Where does the string "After" occur in the records below? Copy every line that holds it.

----------------

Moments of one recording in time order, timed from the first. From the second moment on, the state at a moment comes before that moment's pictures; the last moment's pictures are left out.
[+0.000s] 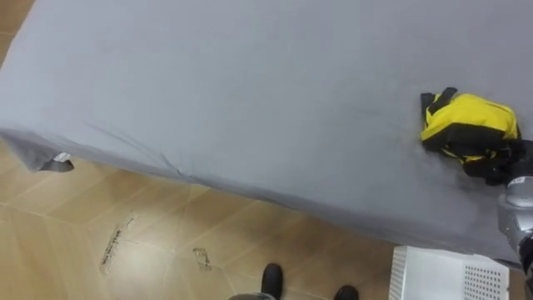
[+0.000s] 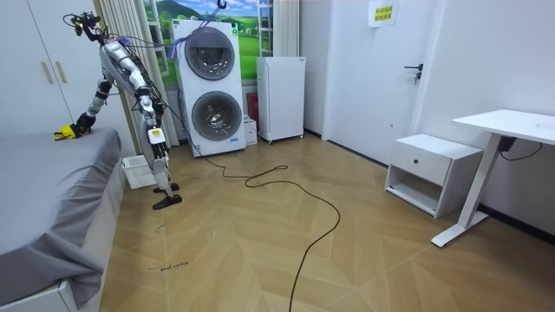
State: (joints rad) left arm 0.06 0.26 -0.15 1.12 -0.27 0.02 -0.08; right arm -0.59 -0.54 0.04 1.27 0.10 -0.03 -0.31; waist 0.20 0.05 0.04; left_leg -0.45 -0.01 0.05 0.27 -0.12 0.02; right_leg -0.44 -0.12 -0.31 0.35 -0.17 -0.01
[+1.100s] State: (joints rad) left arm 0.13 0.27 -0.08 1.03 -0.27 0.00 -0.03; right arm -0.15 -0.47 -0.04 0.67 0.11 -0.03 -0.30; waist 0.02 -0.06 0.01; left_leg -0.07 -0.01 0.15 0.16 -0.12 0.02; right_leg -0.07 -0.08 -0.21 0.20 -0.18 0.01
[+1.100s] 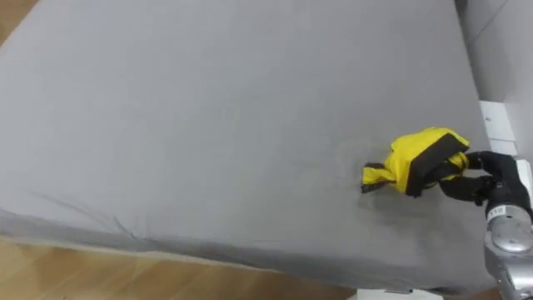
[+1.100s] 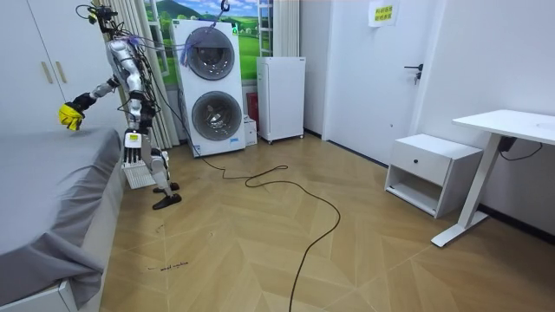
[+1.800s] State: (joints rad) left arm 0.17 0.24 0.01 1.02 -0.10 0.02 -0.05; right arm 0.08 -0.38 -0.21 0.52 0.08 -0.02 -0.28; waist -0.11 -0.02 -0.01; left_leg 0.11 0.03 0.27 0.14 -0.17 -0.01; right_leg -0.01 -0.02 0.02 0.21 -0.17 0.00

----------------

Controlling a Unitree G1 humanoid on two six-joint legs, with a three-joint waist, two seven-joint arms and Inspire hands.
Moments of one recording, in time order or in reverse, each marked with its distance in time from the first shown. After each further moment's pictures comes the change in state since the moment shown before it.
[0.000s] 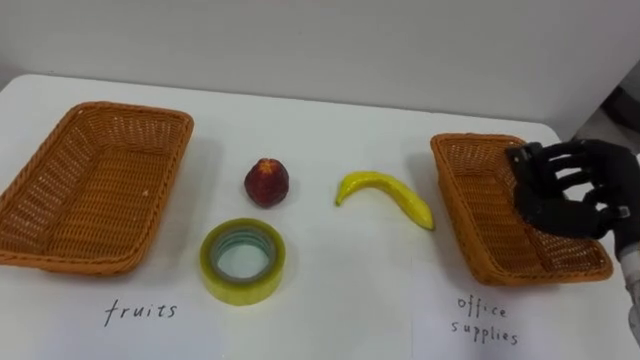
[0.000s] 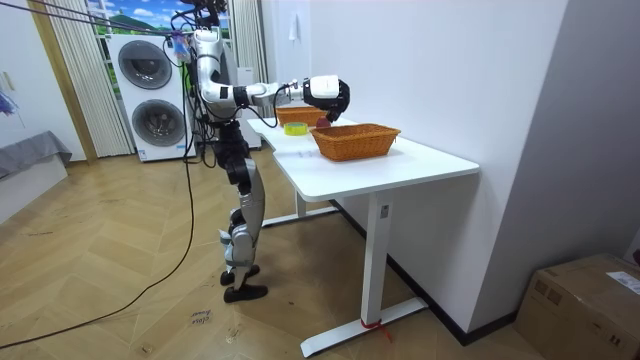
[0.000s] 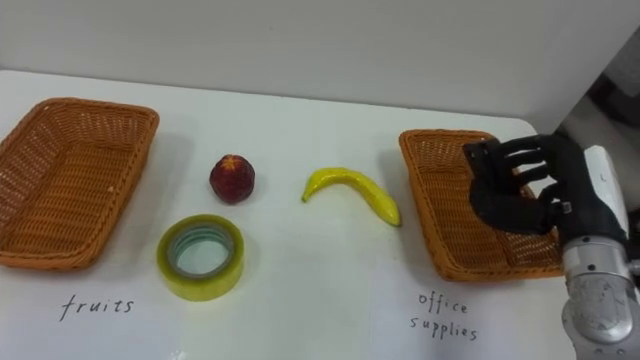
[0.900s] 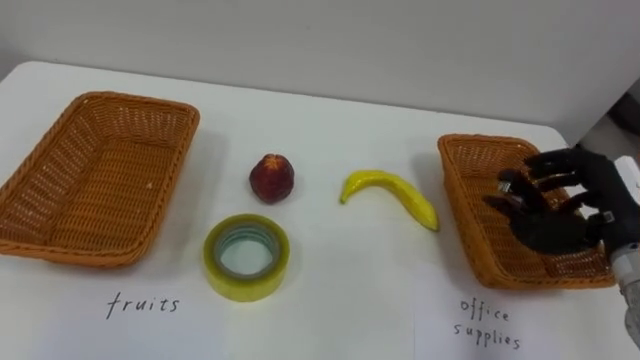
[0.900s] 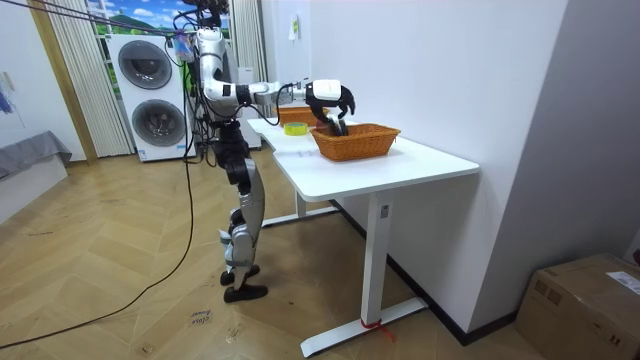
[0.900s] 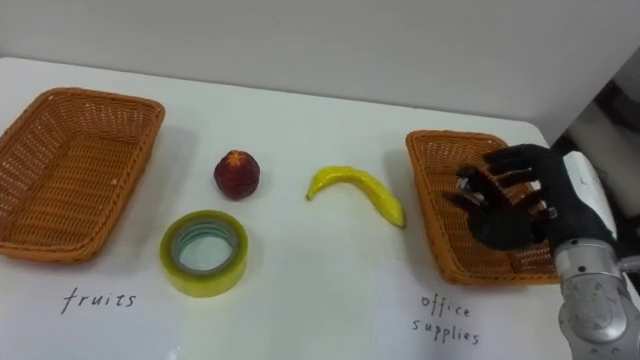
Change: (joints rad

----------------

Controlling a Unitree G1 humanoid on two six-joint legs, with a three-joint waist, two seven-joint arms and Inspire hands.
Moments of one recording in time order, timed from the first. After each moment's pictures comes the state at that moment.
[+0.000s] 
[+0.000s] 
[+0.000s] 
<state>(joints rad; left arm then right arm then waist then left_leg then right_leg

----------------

# [Result of this task]
Moments of one recording, in time order or in reverse, each marked with its distance in time from the first shown. After each further moment's pictures comes the change in state since the moment shown before it.
Moments of one recording in time order, timed from the first. After each moment's pictures comes the state at that moment.

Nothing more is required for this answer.